Multi-thread loading shards: 100% Completed | 5/5 [00:01<00:00, 2.62it/s]
[2026-05-24 00:52:54] Load weight end. elapsed=2.62 s, type=Qwen3ForCausalLM, avail mem=260.48 GB, mem usage=15.28 GB.
[2026-05-24 00:52:54] KV Cache is allocated. dtype: torch.bfloat16, #tokens: 1707904, K size: 117.28 GB, V size: 117.28 GB
[2026-05-24 00:52:54] Memory pool end. avail mem=25.28 GB
[2026-05-24 00:52:54] CUTLASS backend is disabled when piecewise cuda graph is enabled due to TMA descriptor initialization issues on SM100 GPUs. Using auto backend instead for stability.
[2026-05-24 00:52:54] Capture cuda graph begin. This can take up to several minutes. avail mem=24.16 GB
[2026-05-24 00:52:54] Capture cuda graph bs [1, 2, 4, ...]
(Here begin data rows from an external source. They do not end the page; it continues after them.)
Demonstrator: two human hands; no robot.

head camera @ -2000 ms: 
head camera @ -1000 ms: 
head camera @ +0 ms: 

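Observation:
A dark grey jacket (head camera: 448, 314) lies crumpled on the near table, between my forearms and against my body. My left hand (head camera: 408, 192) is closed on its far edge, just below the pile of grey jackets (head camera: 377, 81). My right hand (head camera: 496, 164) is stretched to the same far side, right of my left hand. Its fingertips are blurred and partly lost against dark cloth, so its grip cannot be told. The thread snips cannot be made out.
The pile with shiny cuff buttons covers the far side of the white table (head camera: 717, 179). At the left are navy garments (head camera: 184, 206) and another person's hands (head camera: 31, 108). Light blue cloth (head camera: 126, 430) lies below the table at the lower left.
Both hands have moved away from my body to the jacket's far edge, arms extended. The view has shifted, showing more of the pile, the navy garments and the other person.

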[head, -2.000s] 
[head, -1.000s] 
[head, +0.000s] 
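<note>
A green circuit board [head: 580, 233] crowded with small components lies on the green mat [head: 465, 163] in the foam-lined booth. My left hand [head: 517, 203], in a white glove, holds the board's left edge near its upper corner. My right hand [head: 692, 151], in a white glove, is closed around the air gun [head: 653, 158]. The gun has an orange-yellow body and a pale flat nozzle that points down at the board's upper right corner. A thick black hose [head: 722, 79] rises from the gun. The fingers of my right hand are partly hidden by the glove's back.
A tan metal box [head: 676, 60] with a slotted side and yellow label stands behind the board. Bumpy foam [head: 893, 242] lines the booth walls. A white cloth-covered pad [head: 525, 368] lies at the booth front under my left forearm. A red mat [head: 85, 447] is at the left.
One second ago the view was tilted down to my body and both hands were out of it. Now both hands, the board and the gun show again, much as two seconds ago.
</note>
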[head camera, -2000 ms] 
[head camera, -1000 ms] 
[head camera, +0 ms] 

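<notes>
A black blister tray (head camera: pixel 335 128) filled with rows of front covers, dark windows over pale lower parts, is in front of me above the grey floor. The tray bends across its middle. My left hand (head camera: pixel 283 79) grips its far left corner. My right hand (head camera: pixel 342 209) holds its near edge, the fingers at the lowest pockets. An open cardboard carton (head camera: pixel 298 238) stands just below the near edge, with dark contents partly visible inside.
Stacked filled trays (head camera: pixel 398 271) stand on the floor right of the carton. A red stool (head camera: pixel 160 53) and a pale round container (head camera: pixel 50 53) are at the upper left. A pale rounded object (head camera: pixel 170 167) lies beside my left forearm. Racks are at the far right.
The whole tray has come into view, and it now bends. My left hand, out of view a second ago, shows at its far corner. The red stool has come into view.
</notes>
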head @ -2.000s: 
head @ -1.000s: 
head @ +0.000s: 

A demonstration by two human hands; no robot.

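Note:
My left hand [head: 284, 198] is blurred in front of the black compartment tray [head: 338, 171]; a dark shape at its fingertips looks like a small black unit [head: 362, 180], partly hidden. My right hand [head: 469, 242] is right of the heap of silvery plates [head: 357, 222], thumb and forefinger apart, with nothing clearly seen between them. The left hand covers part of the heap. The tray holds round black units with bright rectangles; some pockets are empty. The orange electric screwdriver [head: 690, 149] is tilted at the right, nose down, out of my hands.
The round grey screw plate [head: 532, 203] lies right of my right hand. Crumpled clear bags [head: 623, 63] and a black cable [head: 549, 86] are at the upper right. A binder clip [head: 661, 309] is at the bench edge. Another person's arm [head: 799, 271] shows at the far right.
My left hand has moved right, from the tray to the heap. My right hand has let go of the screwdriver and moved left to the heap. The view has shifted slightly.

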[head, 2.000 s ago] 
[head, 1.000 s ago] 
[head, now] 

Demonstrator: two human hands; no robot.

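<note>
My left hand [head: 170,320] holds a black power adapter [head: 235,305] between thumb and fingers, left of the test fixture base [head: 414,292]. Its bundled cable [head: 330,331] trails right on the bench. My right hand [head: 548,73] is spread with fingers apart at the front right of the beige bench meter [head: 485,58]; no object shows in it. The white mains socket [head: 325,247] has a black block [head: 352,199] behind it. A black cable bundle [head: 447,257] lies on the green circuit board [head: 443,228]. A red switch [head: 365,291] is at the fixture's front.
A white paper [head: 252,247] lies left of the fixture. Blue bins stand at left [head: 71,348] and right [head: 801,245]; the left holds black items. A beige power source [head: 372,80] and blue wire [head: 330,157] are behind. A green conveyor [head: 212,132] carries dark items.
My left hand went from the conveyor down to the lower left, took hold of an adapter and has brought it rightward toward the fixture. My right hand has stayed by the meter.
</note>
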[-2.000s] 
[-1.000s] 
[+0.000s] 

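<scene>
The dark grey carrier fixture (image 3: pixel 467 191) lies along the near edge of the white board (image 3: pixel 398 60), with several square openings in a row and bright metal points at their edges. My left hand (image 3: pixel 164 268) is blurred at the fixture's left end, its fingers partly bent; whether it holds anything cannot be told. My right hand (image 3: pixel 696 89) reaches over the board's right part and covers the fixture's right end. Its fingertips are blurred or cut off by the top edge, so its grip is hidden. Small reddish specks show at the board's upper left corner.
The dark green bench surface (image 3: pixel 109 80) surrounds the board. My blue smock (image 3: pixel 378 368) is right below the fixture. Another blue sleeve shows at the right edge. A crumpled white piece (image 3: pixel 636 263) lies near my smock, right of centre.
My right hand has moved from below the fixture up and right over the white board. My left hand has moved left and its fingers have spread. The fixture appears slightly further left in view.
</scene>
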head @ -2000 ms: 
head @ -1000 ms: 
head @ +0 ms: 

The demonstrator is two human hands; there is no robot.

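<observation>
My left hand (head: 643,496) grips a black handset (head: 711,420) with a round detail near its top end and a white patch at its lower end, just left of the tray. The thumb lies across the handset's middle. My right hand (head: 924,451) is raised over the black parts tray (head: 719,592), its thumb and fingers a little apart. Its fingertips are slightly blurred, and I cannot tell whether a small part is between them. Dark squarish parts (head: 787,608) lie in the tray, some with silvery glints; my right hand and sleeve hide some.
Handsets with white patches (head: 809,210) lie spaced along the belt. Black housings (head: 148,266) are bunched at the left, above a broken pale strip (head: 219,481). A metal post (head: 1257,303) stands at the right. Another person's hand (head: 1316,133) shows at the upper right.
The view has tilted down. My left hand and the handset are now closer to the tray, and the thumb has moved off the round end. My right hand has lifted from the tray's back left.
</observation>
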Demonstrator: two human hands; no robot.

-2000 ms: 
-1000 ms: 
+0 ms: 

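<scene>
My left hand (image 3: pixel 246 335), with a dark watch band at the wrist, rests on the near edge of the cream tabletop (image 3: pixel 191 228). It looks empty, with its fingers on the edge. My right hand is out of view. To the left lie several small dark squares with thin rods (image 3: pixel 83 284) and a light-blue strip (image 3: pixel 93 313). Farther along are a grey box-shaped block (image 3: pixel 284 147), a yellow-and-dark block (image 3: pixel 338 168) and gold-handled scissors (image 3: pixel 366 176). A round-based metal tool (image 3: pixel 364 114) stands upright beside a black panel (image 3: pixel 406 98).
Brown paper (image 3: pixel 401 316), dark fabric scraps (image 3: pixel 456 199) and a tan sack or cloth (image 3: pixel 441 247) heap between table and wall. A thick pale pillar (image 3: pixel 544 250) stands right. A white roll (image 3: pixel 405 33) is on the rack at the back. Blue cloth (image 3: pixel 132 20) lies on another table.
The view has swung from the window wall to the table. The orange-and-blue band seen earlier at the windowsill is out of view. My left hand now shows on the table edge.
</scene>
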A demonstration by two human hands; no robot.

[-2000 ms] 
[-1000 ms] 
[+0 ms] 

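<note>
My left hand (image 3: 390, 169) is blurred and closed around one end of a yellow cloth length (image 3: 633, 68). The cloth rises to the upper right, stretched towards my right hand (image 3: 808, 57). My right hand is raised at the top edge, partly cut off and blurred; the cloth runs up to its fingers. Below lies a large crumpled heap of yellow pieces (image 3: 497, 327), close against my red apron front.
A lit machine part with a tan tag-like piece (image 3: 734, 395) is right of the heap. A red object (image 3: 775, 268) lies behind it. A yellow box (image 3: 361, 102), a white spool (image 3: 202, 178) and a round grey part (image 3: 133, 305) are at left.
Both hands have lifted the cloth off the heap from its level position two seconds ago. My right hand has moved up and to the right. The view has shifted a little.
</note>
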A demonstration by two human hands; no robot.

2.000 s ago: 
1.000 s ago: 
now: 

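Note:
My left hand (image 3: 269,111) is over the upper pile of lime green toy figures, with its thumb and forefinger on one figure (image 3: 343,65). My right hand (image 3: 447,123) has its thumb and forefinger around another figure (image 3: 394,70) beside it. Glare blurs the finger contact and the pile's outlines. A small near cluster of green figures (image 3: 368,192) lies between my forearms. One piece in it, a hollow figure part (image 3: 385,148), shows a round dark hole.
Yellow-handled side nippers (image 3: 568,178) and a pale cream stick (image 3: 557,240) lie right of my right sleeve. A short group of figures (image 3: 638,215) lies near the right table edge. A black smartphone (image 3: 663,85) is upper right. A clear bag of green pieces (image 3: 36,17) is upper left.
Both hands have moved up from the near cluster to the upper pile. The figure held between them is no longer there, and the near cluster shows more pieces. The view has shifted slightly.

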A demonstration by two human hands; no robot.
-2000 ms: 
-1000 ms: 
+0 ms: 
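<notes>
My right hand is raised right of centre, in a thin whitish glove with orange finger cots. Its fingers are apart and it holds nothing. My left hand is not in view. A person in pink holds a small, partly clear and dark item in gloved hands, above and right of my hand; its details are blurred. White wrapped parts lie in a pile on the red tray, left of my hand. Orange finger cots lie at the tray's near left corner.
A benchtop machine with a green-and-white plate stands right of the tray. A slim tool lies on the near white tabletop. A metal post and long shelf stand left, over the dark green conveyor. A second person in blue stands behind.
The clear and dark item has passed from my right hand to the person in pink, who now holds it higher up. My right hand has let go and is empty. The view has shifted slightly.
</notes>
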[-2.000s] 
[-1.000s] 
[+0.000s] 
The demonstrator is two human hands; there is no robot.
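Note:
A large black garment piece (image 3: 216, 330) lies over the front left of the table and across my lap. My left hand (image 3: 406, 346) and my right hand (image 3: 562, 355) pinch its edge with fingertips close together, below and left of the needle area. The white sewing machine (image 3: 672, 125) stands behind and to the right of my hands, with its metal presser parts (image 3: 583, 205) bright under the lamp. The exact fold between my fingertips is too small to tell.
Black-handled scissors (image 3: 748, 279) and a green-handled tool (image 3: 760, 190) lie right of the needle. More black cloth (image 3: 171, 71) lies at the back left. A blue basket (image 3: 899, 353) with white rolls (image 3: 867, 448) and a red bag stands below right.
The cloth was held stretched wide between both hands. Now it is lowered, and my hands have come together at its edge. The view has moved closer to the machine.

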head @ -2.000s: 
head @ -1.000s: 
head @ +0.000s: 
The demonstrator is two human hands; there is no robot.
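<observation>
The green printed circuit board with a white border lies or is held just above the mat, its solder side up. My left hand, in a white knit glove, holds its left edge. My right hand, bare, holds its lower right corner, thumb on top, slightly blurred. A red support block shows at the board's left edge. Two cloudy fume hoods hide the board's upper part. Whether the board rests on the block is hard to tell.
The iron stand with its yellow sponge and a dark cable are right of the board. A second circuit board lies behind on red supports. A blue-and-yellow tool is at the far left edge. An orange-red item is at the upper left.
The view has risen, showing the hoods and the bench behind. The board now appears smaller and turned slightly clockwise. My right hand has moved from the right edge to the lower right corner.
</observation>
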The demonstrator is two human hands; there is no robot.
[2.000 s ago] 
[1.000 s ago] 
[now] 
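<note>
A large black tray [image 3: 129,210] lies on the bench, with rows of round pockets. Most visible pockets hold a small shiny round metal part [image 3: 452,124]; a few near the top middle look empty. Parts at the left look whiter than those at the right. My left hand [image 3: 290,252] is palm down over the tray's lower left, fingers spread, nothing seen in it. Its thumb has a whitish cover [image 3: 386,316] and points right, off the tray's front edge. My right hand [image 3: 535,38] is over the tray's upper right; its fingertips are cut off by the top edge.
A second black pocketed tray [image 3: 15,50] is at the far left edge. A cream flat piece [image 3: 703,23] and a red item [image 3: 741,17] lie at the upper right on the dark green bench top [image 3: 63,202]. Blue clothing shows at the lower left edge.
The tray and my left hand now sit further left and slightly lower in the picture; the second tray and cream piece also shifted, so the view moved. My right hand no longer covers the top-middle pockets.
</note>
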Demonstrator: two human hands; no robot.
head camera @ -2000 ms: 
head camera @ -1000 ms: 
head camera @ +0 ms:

Capturing batches (bs=1 avail_mem=23.56 GB): 100% | 52/52 [00:05<00:00, 10.36it/s]
[2026-05-24 00:53:00] Capture cuda graph end. Time elapsed: 5.38 s. mem usage=0.60 GB. avail mem=23.56 GB.
[2026-05-24 00:53:00] Capture piecewise CUDA graph begin. avail mem=23.56 GB
[2026-05-24 00:53:00] Capture cuda graph num tokens [4, 8, 12, ...]
Compiling num tokens (num_tokens=4): 100% | 74/74 [00:09<00:00, 7.44it/s]
Capturing num tokens (num_tokens=4 avail_mem=21.24 GB): 100% | 74/74 [00:07<00:00, 10.44it/s]
[2026-05-24 00:53:18] Capture piecewise CUDA graph end. Time elapsed: 18.18 s. mem usage=2.32 GB. avail mem=21.24 GB.
[2026-05-24 00:53:20] Tree cache initialized: source=default impl=RadixCache hybrid_swa=False hybrid_ssm=False hierarchical=False streaming_wrapped=False
[2026-05-24 00:53:20] max_total_num_tokens=1707904, chunked_prefill_size=16384, max_prefill_tokens=16384, max_running_requests=4096, context_len=40960, available_gpu_mem=21.24 GB
[2026-05-24 00:53:20] INFO: Started server process [1964249]
[2026-05-24 00:53:20] INFO: Waiting for application startup.
[2026-05-24 00:53:20] Using default chat sampling params from model generation config: {'temperature': 0.6, 'top_k': 20, 'top_p': 0.95}
[2026-05-24 00:53:20] INFO: Application startup complete.
[2026-05-24 00:53:20] INFO: Uvicorn running on http://127.0.0.1:30000 (Press CTRL+C to quit)
[2026-05-24 00:53:21] Prefill batch, #new-seq: 1, #new-token: 64, ...
[2026-05-24 00:53:21] INFO: 127.0.0.1:... - "POST /generate HTTP/1.1" 200 OK
[2026-05-24 00:53:21] The server is fired up and ready to roll!
Note: [Gloo] messages and tqdm progress bars are acceptable. The key is no warnings or deprecation messages from transformers, torchao, or other third-party libraries. The CUTLASS backend is disabled message is now info level, not a warning.